2. Being a joint application for divorce, obviously, there was no opposition by pleadings.

3. When the wife mounted the box and gave evidence, she stated about the marriage and the irretrievable break down of the relationship. She also spoke of the relevant materials to come to the conclusion that the application is not a collusive one. The husband was also examined. The court did not put any question to the witnesses. Nor were they required to clarify any issue further.

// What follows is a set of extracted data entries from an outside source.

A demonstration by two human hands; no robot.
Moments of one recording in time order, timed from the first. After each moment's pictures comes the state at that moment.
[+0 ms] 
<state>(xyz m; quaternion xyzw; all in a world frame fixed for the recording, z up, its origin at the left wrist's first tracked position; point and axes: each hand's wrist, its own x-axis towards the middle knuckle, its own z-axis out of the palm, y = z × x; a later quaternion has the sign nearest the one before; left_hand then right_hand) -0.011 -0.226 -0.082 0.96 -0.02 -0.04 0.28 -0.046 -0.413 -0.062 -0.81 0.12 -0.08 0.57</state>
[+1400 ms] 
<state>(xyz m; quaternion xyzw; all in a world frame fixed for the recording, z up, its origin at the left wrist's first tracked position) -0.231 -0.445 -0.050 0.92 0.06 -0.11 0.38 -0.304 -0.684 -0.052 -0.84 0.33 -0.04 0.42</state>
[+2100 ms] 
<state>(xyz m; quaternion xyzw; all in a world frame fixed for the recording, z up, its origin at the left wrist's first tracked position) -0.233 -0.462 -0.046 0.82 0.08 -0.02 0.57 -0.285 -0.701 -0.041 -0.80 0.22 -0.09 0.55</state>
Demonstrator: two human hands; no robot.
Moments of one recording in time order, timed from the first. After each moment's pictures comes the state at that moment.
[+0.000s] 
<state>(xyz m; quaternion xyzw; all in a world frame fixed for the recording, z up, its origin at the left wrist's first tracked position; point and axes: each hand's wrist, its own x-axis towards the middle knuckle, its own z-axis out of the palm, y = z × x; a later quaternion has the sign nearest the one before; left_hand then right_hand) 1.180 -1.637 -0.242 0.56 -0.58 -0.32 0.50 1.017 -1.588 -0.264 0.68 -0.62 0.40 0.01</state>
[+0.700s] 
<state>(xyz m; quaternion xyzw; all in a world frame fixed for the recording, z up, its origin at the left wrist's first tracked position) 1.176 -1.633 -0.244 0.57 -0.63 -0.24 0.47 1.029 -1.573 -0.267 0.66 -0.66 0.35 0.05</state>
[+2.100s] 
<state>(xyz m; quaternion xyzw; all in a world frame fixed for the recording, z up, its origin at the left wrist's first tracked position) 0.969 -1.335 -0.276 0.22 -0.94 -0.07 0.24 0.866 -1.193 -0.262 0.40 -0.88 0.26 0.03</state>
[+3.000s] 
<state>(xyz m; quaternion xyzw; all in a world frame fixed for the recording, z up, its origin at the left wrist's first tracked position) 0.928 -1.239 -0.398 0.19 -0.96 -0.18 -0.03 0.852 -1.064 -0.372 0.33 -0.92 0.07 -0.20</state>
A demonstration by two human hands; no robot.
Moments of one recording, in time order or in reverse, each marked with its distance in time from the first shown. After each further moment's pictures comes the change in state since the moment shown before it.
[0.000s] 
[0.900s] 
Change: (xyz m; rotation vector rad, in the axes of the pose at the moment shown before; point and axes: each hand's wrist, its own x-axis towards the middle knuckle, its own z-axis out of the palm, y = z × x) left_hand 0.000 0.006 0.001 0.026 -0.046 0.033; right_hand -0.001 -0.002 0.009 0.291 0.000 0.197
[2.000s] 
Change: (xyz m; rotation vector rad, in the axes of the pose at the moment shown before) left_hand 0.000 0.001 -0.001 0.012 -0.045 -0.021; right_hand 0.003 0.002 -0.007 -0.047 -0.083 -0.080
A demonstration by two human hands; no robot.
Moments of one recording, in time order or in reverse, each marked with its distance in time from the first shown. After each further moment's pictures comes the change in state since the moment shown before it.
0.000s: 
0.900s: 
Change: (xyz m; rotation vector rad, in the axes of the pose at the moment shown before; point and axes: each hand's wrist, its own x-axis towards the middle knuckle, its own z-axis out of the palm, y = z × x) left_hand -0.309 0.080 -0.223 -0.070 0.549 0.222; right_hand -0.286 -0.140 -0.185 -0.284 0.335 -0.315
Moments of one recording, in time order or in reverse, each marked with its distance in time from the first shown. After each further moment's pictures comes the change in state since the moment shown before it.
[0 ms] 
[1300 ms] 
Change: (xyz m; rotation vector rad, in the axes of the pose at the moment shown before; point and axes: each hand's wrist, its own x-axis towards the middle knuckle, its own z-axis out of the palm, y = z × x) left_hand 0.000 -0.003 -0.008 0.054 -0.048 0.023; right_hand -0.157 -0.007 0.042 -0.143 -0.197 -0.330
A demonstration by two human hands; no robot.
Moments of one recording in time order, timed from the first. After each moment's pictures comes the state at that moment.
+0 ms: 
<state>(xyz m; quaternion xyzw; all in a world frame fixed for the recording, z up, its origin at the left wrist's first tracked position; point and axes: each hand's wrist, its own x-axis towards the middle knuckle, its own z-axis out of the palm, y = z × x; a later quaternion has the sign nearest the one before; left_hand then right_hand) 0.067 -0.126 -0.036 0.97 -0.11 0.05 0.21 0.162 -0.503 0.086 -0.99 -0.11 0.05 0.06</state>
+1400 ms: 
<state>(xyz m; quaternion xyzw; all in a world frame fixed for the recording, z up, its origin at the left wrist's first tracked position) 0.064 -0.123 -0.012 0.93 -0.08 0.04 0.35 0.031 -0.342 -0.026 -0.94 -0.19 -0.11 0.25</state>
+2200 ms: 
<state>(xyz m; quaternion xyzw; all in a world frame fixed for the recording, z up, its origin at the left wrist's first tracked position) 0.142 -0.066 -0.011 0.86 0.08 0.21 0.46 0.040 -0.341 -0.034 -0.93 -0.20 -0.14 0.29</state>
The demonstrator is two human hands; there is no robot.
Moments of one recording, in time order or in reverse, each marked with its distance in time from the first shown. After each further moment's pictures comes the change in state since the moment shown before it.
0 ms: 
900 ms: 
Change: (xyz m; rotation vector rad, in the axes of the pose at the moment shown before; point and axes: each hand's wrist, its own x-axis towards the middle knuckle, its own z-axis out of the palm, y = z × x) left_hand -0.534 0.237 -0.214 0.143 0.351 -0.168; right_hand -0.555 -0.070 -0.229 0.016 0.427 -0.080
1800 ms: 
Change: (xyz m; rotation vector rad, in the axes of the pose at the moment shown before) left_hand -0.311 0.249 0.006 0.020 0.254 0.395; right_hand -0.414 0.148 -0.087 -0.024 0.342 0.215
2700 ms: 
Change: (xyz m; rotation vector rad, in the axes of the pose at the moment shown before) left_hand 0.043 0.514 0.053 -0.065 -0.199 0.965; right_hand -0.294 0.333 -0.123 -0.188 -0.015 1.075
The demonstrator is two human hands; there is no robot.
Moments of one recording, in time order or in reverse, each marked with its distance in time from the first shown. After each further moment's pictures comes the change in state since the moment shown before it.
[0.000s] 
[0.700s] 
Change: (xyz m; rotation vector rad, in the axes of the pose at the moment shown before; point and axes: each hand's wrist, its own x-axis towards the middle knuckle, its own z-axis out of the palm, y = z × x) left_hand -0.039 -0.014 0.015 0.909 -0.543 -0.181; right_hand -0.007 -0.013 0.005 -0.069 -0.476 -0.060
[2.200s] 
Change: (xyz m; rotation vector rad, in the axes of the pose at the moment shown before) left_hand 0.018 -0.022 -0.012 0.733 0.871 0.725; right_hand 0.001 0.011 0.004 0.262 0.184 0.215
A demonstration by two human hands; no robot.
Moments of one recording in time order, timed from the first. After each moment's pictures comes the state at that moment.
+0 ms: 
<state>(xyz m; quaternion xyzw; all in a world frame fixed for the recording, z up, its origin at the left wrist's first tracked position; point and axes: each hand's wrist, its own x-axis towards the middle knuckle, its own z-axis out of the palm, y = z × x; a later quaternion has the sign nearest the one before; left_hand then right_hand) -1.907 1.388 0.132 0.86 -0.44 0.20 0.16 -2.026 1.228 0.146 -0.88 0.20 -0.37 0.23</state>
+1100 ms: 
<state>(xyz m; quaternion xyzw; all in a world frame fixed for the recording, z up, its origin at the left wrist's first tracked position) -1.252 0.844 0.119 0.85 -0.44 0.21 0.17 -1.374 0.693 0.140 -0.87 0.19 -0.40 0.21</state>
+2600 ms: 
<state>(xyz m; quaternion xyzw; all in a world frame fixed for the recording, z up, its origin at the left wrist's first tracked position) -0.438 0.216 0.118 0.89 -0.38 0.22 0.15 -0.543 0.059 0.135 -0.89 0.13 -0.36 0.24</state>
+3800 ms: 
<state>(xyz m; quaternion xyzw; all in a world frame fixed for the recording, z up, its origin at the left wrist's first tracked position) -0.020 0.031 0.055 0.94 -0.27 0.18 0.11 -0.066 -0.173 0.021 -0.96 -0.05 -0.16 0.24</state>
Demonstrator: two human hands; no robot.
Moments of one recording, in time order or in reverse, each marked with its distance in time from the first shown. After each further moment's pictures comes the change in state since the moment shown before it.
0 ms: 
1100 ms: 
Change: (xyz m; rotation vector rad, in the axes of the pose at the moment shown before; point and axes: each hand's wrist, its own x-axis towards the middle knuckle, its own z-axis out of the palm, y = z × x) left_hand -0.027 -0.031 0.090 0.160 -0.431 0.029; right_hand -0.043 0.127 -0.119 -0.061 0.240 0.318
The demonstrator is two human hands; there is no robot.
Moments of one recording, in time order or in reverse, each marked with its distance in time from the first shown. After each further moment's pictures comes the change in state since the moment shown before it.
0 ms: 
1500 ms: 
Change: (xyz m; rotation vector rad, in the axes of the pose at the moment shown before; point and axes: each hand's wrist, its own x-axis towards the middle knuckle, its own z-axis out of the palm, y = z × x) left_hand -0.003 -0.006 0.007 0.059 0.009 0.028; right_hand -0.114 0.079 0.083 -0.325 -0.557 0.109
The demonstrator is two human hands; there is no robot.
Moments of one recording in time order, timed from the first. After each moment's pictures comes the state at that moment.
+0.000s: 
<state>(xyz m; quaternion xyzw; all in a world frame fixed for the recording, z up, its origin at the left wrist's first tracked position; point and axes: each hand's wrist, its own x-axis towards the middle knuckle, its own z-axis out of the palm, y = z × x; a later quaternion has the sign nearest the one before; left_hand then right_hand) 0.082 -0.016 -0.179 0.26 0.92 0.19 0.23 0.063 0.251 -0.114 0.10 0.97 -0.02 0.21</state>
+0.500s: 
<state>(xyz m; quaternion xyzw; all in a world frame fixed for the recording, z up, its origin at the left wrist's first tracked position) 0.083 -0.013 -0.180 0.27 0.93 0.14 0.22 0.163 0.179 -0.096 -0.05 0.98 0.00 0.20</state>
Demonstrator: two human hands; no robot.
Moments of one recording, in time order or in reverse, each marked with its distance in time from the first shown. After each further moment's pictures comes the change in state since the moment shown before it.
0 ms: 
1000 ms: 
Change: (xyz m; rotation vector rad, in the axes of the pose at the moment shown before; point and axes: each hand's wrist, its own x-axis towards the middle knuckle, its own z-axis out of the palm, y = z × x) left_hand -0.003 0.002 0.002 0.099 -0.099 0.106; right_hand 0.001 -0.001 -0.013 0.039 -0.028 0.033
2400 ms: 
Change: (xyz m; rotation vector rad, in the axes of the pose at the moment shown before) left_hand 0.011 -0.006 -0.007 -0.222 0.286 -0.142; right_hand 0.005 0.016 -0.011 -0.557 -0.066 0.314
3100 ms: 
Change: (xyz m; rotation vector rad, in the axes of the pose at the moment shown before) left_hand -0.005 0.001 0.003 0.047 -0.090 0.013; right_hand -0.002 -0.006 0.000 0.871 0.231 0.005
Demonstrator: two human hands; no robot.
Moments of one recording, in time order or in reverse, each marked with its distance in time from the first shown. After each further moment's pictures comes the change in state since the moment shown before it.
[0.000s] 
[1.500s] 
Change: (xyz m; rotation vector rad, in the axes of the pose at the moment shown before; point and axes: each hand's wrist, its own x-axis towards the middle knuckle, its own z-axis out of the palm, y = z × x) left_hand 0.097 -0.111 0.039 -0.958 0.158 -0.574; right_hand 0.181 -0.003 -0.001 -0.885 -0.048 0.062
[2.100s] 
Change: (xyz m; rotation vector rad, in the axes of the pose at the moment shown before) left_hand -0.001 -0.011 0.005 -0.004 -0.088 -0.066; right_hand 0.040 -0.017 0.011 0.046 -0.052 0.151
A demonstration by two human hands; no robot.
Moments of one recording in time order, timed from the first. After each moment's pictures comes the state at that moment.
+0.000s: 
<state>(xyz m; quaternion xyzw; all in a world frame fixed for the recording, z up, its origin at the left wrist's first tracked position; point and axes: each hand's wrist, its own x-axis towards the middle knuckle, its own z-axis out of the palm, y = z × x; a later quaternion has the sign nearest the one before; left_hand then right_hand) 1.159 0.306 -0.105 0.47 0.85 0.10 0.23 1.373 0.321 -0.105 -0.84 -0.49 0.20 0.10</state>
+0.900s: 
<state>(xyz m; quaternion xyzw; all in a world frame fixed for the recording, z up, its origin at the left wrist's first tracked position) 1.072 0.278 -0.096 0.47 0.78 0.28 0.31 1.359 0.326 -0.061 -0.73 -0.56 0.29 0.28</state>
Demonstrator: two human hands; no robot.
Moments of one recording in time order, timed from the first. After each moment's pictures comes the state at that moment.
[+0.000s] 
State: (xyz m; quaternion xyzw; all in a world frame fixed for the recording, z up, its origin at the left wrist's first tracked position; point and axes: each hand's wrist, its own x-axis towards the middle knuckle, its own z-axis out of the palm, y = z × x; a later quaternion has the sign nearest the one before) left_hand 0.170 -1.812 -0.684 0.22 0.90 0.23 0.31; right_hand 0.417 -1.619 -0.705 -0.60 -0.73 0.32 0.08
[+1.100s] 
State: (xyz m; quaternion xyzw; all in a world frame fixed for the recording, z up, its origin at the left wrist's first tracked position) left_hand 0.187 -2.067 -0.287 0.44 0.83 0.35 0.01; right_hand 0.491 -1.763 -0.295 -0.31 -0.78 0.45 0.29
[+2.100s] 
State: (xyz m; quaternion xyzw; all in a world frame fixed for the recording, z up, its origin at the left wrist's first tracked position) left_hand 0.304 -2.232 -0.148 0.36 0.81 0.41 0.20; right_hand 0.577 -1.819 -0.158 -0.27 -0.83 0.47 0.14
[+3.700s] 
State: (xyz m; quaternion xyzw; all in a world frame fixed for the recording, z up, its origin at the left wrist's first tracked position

4. However, the impugned judgment has been issued by saying that in the description of the wife at the top of the paper on which her deposition is recorded, she is shown as a Christian/Jacobite. According to the court below, that endorsement was made by the woman herself and therefore, such material is sufficient to hold that she was a Christian at the time of marriage and hence, the marriage itself was void and as a consequence, no application under Section 13B of the Hindu Marriage Act could lie. The application was dismissed. Hence this appeal by the wife. The husband has entered appearance through counsel.

5. For one thing, the court below was only exposing the irregularity in its proceedings and the manner in which the officers of that court are working. It is not for the witnesses to scribble on the columns required to be filled up to register the identity of a witness who is examined in court. That is duty of the person who administers the oath. One UDC is shown as the clerk who administered the oath and it was his bounden duty that the requisite entries and endorsements are made by ascertaining and filling up of relevant details. It is not for the witness to make such entry or endorsement. At any rate, the court cannot put the blame on the party for any entry in that regard.

6. That apart, the recording of the name, father’s name, age, religion, community, avocation etc. at the top of the paper on which deposition is recorded is not part of evidence in terms of the Evidence Act. Therefore, the materials available among those endorsements may not be utilized as evidence against the party, though such relevant materials can also be asked during the examination after the oath is administered and made part of oral evidence which is primary evidence.

7. The Evidence Act does not apply in full vigour to proceedings in the family court. The purpose of such exemption and exclusions of the vigour of the rules of evidence is only to attain the basic objectives sought to be achieved by the Family Courts Act, that is to say, to bring harmony and probably negotiated settlement of family litigations. At any rate, it is not intended to stultify the parties on terms which they would never have visualized. A realistic approach by the courts is the first thing to be ensured while handling issues relating to a family, which, unfortunately, becomes a brittle unit. We do not find any rationale to sustain the impugned decree.

8. In the result, the impugned order in O.P.57/09 is vacated and this appeal is allowed dissolving the marriage between the petitioners in that O.P., solemnized on 11.4.2004 with effect from today.

9. On our query, learned counsel for the appellant says that matters relating to the child have been settled between the couple. He says that the child is with the mother and the father says that he will not raise any claim regarding the child. The focus of consideration ought to be the rights and claims that the child would have against both the parents. We, therefore, clarify that this judgment will not stand in the way of the rights of the child as against the parties to this appeal, in accordance with law.